Summary: By their fruits shall ye know them.

WOLVES IN SHEEP’S CLOTHING.

Matthew 7:15-21.

Jesus warns against false teachers (MATTHEW 7:15). They are wolves in sheep’s clothing. They are like the false prophets of Old Testament days, who preached ‘peace, peace’ when there was no peace (Jeremiah 6:14).

Jesus warns us that there will be false prophets in the last days (Matthew 24:11; Matthew 24:24). These are the days in which we live. These false teachers lurk around our doors, and the doors of our churches (cf. 2 John 1:10).

The false teachers are not always obvious: they may wear clerical collars - or not; or have strings of initials after their names - or pride themselves on the fact that they do not. They may seem to subscribe to the right creeds, carry their Bibles, be civil and polite and all: but changing the analogy from wolves to trees, Jesus twice tells us that we will “know them by their fruits” (MATTHEW 7:16; MATTHEW 7:20).

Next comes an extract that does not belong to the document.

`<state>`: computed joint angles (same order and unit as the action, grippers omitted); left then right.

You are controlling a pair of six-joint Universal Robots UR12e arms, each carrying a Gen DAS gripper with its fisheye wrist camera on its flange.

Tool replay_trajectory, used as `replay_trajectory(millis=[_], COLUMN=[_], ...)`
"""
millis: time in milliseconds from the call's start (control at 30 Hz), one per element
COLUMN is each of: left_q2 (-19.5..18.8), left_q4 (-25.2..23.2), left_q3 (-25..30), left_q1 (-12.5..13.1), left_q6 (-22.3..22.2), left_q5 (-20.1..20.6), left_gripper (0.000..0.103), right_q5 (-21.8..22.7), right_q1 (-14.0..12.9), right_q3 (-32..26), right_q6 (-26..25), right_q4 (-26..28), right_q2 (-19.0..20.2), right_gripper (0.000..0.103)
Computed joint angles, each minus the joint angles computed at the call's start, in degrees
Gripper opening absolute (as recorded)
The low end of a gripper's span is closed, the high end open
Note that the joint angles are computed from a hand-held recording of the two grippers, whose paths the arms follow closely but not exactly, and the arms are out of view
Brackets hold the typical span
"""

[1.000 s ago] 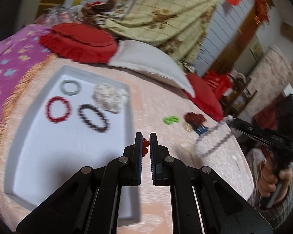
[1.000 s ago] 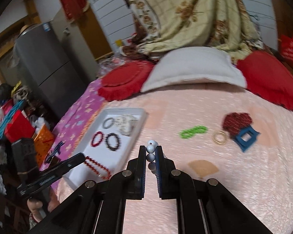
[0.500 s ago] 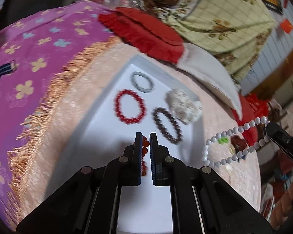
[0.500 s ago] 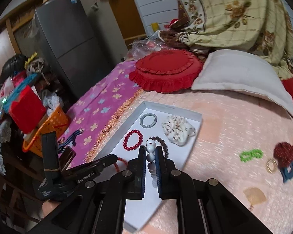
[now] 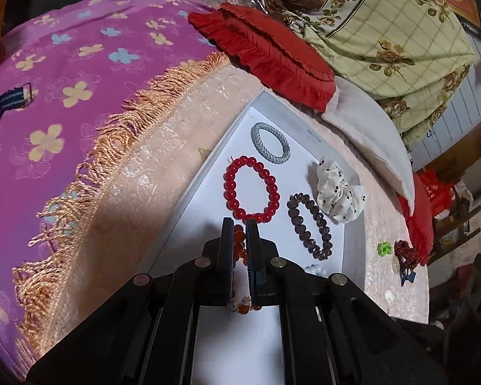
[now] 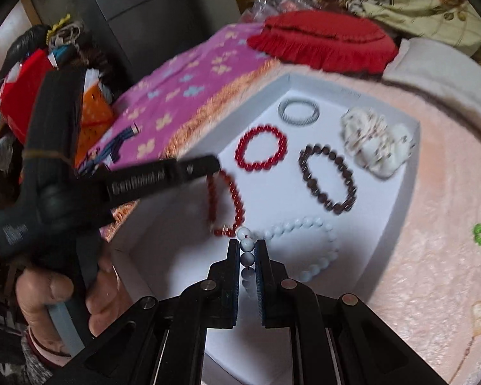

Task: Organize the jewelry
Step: 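Carry the red bead strand and white pearl strand into the white tray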

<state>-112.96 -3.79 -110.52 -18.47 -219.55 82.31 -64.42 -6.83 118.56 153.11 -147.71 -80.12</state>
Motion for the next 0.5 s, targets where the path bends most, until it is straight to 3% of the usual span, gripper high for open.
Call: replay_trajectory(millis=[200, 500], left_q2=[-0.4, -0.3], left_q4=[0.4, 4.8], left_q3=[0.5, -0.8], left_q1=[-0.2, 0.8], left_q6=[-0.3, -1.0], left_q5=[1.2, -1.1], left_gripper=[0.005, 0.006], right_q5=[-2.5, -4.4], right_q1=[1.1, 3.1], right_q3=[-2.0, -7.7], right_q6=[3.2, 8.3], right_q4=[-0.9, -0.4], right_q2=[2.7, 7.7], right_gripper=[0.008, 0.008])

But what are these fruits? Elsewhere, Jesus equates fruitfulness with Christ-likeness (cf. John 15:5). The branch is attached to Jesus, the true Vine, and brings forth much fruit in the exercise of His grace and the performance of good works. A true minister must surely possess and demonstrate ‘the fruit of the Spirit: love, joy, peace, long-suffering, gentleness, goodness, faith, meekness, temperance’ (Galatians 5:22-23). A true minister, too, must be judged by his teaching. Jesus repeats the analogy in Matthew 12:33-34 and adds ‘by your words you shall be justified, and by your words you shall be condemned’ (Matthew 12:37).

In the end false teachers, unless they repent, will be with those who are finally rejected in MATTHEW 7:21.

May the Lord help as we walk in His way, and may He keep us ever alert to the dangers of all that is false.